Взорваны Графская, Минная, Корабельная, Северная, Инженерная, Телефонная и другие пристани. Подорваны туннели — плод долголетнего и титанического труда русских людей.

Искромсанный в куски, лежал в глубоком ущелье Камышловский железнодорожный виадук, один из самых высоких в стране.

Горестно вздыхали железнодорожники: у них на станции все взорвано и порушено. В двух местах — с высокого крутого берега Северной бухты и за Инкерманом — гитлеровцы сбросили под гору тысячи вагонов и цистерн, а обломки их подожгли. Ни одного паровоза. Завалены все туннели?

Разрушено было 97 процентов всего городского хозяйства.

На улицах освобожденного города нужно было проложить тропки и дорожки, очистить проходы и проезды на главных магистралях, на спусках к причалам и пирсам. И всюду еще таилась смерть: гитлеровцы начинили город и его бухты десятками тысяч мин.

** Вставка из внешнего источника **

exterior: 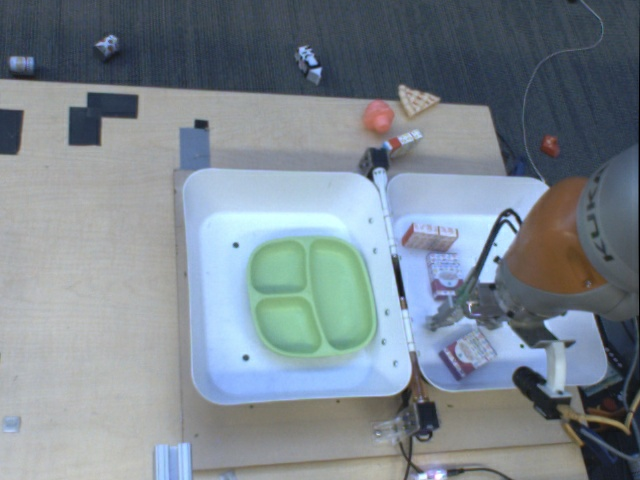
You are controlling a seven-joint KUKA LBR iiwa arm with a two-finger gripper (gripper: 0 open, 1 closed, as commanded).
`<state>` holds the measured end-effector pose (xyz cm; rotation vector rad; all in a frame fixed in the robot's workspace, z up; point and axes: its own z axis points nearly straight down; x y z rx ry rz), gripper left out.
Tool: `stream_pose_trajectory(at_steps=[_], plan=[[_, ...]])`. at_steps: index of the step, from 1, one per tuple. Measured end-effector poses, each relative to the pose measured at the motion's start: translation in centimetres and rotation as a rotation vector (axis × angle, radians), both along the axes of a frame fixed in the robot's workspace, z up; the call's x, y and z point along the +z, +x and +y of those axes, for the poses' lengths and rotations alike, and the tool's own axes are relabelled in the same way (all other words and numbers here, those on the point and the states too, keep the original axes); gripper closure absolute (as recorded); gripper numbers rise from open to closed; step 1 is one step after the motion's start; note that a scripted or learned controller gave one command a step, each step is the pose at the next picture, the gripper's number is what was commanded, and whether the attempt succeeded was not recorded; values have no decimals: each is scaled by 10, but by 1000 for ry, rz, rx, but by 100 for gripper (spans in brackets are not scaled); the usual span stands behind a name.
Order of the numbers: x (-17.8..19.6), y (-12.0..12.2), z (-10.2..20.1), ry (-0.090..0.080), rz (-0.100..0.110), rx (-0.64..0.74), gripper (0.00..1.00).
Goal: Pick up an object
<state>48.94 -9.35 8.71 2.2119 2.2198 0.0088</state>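
Left bin (205,268) with green tray (311,296); no business there. In right bin (590,363), gripper (447,313) with fingers spread, nothing between, just beside packets (443,268). Better to lower straight over one packet, then close.

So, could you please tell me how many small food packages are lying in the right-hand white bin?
3: a flat orange-and-white carton near the bin's far end, a red-and-white packet just below it, and a dark red-and-white packet nearer the front. The grey arm may hide more.
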Motion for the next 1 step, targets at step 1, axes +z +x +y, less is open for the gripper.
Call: stream_pose_trajectory(at_steps=[1], plan=[[11, 2, 0, -1, -6, 2, 100]])
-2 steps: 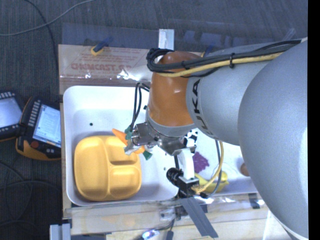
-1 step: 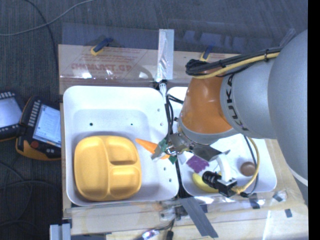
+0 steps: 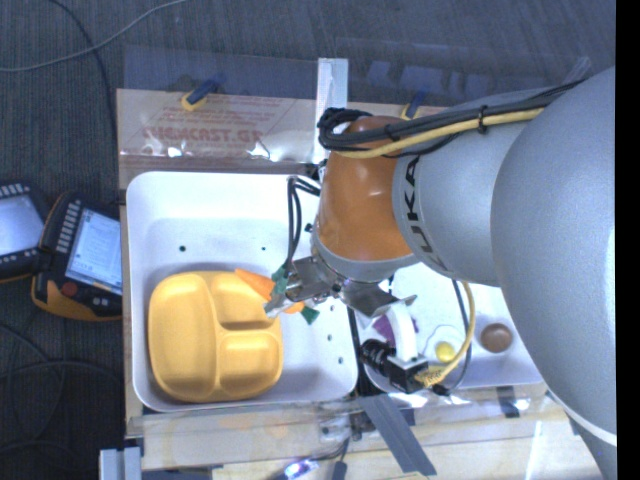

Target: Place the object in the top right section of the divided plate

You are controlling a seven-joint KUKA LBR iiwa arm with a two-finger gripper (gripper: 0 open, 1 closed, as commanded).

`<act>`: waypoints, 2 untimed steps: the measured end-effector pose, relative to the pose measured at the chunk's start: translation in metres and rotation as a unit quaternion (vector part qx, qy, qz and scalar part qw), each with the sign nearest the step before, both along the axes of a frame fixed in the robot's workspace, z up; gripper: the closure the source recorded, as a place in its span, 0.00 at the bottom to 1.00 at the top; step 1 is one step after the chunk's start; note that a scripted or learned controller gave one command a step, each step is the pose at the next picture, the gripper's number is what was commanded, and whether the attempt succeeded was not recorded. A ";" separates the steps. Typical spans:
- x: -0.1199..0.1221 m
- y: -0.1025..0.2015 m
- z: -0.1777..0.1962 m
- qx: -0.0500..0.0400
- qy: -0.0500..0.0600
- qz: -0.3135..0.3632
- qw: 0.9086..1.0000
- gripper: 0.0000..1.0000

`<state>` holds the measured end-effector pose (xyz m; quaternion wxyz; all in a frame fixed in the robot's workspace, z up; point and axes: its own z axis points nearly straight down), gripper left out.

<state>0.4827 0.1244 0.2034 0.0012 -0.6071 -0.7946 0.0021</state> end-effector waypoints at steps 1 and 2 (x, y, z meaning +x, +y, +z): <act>0.001 -0.036 0.025 0.000 -0.001 0.035 0.999 1.00; 0.001 0.004 0.034 0.000 -0.001 0.174 0.985 1.00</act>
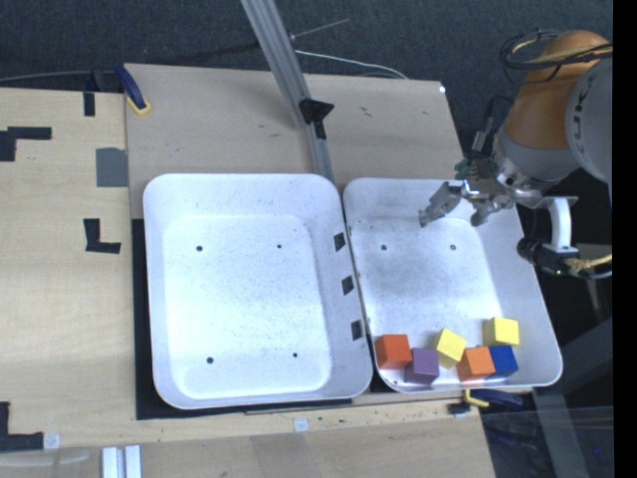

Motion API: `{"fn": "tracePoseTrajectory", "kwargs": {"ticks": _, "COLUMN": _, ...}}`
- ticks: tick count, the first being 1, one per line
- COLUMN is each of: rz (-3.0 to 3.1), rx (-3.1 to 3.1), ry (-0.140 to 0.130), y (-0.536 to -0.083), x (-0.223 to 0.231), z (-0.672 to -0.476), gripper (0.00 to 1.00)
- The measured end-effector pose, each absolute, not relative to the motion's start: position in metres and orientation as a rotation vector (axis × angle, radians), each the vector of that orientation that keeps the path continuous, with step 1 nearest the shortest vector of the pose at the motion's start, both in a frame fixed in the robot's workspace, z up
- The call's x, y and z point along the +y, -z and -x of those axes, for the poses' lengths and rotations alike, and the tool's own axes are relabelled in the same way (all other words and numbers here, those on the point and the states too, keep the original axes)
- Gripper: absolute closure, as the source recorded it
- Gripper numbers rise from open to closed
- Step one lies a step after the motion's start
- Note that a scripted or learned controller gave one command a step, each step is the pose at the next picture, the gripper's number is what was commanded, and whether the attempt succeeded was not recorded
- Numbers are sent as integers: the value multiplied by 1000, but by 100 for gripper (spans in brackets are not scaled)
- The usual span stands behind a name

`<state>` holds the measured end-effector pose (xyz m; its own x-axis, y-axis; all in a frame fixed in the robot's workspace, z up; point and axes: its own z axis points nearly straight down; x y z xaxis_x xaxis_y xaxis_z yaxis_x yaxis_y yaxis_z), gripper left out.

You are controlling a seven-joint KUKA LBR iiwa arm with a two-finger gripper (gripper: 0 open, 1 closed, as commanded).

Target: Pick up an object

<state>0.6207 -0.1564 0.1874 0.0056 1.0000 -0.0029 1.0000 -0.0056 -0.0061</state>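
Arm: the grey arm [587, 98] with its orange band reaches in from the right, its wrist over the far right corner of the right bin.
End effector: the end effector [456, 210] hangs above the far end of the right bin [438, 267], its two fingers spread apart with nothing between them.
Right bin: white and shallow, speckled grey on the floor; all the blocks sit along its near edge, well apart from the end effector.
Orange block, left: an orange block [393, 350] at the near left corner, just beside the purple one.
Purple block: a purple block [425, 363] touching the near wall.
Yellow block, middle: a yellow block [451, 345], tilted, between the purple block and the second orange block.
Orange block, right: a second orange block [476, 362], touching the blue block.
Blue block: a blue block [503, 360] near the right corner.
Yellow block, right: a second yellow block [502, 330] just behind the blue one.
Left bin: the left bin [239, 287] lies beside the right one, their rims touching.
Worktop: a pale wood worktop [60, 267] bears both bins, with black tape marks at its left.
Pole: a metal pole [284, 58] slants across the far side towards the gap between the bins.
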Motion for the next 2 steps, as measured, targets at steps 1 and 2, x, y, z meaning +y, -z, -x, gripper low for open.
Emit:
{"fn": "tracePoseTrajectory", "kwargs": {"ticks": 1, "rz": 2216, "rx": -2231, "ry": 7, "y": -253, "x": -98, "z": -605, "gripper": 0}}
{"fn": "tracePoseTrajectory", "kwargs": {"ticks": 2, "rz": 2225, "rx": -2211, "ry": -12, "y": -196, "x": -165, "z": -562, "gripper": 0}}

Но не только разрушения, руины и пепел оставили горестные раны в человеческих душах. Здесь я должен перенести время повествования почти на тридцать лет вперед, в 1972 год, когда Выездная сессия Военного трибунала Краснознаменного Киевского военного округа рассматривала уголовное дело карателей из добровольческого батальона СД.

На имя председателя суда полковника юстиции А. Е. Бушуева, государственного обвинителя полковника юстиции П. И. Модленко, членов трибунала, в редакции газет ежедневно поступают письма от граждан не только Крыма, но и других областей и республик. В них — гнев, негодование, проклятие палачам, виновникам гибели тысяч советских людей. Эти письма являются дополнением к обвинительному заключению.

Многие строки невозможно спокойно читать. Матери, жены, дети погибших, бывшие узники… Их боль лишь на время утихала. Суд с новой силой растревожил никогда не заживающие душевные раны.

Анна Петровна Харитонова к письму, присланному из Алушты, приложила справку из Госархива, в которой говорится: «По материалам Чрезвычайной комиссии по расследованию злодеяний, совершенных немецко-фашистскими захватчиками в период временной оккупации Крыма (1941–1944 гг.), в списках граждан, расстрелянных по Симферопольскому району, под № 185 числится Панков Петр Ефимович, директор школы, под № 186 — Панкова Тамара Михайловна, учительница, под № 187 — Панков Геннадий Петрович, учащийся».

Анна Петровна пишет: «В справке почему-то ничего не сказано о сестре Софье, ей тогда был 21 год. Она тоже погибла в том же концлагере, на территории совхоза „Красный“.

Вот уже 25 лет я работаю, как и мои родители, в школе. Только труд помогает мне бороться с пережитым горем.

Не исключено, что кто-то из подсудимых убивал моих родных. Требую самой суровой кары над ними».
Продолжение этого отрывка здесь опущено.